WORK REQUIRED ::
Exact copy, pictures excluded: write out every line below.

INFORMATION SUPPLIED ::

________________________________________

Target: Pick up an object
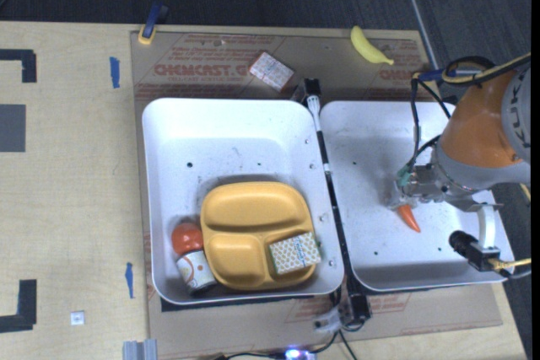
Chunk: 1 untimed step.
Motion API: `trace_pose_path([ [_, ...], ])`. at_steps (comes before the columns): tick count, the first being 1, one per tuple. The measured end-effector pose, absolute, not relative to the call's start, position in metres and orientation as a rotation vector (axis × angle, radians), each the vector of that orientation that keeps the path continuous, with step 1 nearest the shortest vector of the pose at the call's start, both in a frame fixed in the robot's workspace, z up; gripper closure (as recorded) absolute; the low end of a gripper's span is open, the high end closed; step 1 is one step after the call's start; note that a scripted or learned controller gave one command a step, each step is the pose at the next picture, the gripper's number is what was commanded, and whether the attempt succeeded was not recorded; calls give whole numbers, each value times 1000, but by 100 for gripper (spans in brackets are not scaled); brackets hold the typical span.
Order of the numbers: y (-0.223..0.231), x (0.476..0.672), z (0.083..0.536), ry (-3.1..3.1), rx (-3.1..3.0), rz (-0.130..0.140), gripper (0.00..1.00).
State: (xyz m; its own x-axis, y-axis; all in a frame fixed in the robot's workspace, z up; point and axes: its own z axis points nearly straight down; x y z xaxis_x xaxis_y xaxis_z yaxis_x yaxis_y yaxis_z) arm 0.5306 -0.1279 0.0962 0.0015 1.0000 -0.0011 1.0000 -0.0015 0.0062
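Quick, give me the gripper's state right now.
Gripper: low in the right bin, right at the orange carrot; open or shut cannot be told, and no hold is visible.

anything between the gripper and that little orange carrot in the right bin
Nothing visible does. The gripper sits right over the carrot, which lies alone on the right bin's floor beside it.

Small orange carrot [409, 217], lying in right bin [371, 265]
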Motion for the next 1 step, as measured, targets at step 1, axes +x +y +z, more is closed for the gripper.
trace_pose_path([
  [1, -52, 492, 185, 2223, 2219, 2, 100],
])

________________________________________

SOLUTION TO THE PROBLEM ::
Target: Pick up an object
Chunk: 1 untimed step.
Motion API: `trace_pose_path([ [_, ...], ])`. at_steps (comes before the columns): tick count, the first being 1, one per tuple. The measured end-effector pose, absolute, not relative to the call's start, position in metres and orientation as a rotation vector (axis × angle, radians), each the vector of that orientation that keeps the path continuous, with step 1 nearest the shortest vector of the pose at the call's start, both in a frame fixed in the robot's workspace, z up; gripper closure (as recorded) absolute; the low end of a gripper's span is open, the high end closed; step 1 is one step after the call's start; note that a scripted or learned controller gave one command a step, each step is the pose at the next picture, the gripper's number is what was commanded, and whether the attempt succeeded was not recorded; calls give whole numbers, each value times 1000, but by 100 for gripper (spans in brackets are not scaled); brackets hold the typical span.
Order of the numbers: y (-0.223..0.231), x (0.476..0.672), z (0.083..0.536), ry (-3.1..3.1), rx (-3.1..3.0), rz (-0.130..0.140), gripper (0.00..1.00).
State: (xyz m; its own x-axis, y-axis; all in a frame fixed in the robot's workspace, z up; point and axes: its own z axis points nearly straight down; x y z xaxis_x xaxis_y xaxis_z yaxis_x yaxis_y yaxis_z) arm 0.5306 -0.1279 0.0962 0.0015 1.0000 -0.0011 1.0000 -0.0015 0.0062
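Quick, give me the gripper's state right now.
Gripper: low in the right bin, right at the orange carrot; open or shut cannot be told, and no hold is visible.

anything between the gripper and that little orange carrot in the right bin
Nothing visible does. The gripper sits right over the carrot, which lies alone on the right bin's floor beside it.

Small orange carrot [409, 217], lying in right bin [371, 265]
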Motion for the next 1 step, as measured, targets at step 1, axes +x +y +z, more is closed for the gripper.
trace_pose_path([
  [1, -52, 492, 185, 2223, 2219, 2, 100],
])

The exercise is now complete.